Directions for this task
Reproduce exactly the lines of the material beneath, from the line that contains "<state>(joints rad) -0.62" to the line that contains "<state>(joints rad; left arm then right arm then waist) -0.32", both included, and no other lines.

Information given
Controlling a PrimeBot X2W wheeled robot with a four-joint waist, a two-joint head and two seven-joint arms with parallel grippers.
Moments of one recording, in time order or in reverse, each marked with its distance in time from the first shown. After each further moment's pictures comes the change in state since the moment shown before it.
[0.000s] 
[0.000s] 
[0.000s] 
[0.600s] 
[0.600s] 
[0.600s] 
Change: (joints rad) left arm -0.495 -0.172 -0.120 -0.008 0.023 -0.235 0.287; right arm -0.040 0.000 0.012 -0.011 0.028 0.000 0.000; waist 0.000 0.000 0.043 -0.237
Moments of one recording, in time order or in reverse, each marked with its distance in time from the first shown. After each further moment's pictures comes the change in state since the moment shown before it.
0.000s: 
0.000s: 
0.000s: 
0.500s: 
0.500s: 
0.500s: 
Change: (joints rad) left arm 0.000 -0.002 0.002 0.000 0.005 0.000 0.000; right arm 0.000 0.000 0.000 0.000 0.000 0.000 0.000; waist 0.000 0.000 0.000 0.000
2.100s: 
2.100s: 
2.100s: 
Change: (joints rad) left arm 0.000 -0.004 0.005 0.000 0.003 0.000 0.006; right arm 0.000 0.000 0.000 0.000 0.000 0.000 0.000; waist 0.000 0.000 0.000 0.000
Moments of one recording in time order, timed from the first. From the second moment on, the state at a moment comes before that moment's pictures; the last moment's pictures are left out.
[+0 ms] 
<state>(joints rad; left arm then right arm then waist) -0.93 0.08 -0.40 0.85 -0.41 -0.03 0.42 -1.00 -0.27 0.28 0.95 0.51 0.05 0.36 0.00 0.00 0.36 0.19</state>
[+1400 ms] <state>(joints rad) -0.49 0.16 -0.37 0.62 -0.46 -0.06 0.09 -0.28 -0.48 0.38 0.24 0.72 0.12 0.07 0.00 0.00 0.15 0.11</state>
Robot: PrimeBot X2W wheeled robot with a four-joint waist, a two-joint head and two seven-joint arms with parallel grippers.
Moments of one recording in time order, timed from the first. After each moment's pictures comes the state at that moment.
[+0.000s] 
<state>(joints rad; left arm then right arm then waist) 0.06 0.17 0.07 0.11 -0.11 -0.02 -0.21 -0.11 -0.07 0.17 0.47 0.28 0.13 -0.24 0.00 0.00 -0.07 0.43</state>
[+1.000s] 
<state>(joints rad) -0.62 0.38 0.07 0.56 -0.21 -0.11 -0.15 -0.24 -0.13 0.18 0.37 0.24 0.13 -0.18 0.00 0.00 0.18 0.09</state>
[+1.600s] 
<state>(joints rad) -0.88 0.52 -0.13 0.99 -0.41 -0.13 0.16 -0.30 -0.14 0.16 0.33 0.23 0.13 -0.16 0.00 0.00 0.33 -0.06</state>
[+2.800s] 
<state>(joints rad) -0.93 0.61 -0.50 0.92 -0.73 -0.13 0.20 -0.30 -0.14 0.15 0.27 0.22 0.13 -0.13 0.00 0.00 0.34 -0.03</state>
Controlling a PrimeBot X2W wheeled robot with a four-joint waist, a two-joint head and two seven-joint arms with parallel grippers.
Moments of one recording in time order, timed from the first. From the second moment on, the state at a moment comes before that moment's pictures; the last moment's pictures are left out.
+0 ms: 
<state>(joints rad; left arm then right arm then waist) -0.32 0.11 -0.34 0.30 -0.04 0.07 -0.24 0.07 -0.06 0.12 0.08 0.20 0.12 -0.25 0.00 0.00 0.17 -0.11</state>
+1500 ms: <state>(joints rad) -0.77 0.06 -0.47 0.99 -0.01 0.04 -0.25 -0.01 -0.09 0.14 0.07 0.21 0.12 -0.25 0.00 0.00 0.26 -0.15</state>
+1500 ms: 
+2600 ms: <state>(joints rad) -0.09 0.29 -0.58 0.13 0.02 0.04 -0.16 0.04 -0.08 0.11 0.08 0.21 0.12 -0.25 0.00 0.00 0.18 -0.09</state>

Response box
<state>(joints rad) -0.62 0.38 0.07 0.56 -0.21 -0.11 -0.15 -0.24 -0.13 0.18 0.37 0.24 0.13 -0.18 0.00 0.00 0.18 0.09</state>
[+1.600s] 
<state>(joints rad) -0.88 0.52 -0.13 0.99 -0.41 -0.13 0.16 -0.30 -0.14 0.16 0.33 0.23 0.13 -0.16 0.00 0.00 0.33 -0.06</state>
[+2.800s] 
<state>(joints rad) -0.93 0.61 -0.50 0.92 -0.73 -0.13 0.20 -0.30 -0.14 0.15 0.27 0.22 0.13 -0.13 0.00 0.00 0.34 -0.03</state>
Controlling a PrimeBot X2W wheeled robot with a four-joint waist, a two-joint head and two seven-joint arms with parallel grippers.
Moments of one recording in time order, timed from the first. From the second moment on, the state at a moment comes before that moment's pictures; the last moment's pictures are left out.
+0 ms: 
<state>(joints rad; left arm then right arm then waist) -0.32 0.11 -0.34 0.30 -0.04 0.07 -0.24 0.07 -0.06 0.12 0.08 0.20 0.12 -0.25 0.00 0.00 0.17 -0.11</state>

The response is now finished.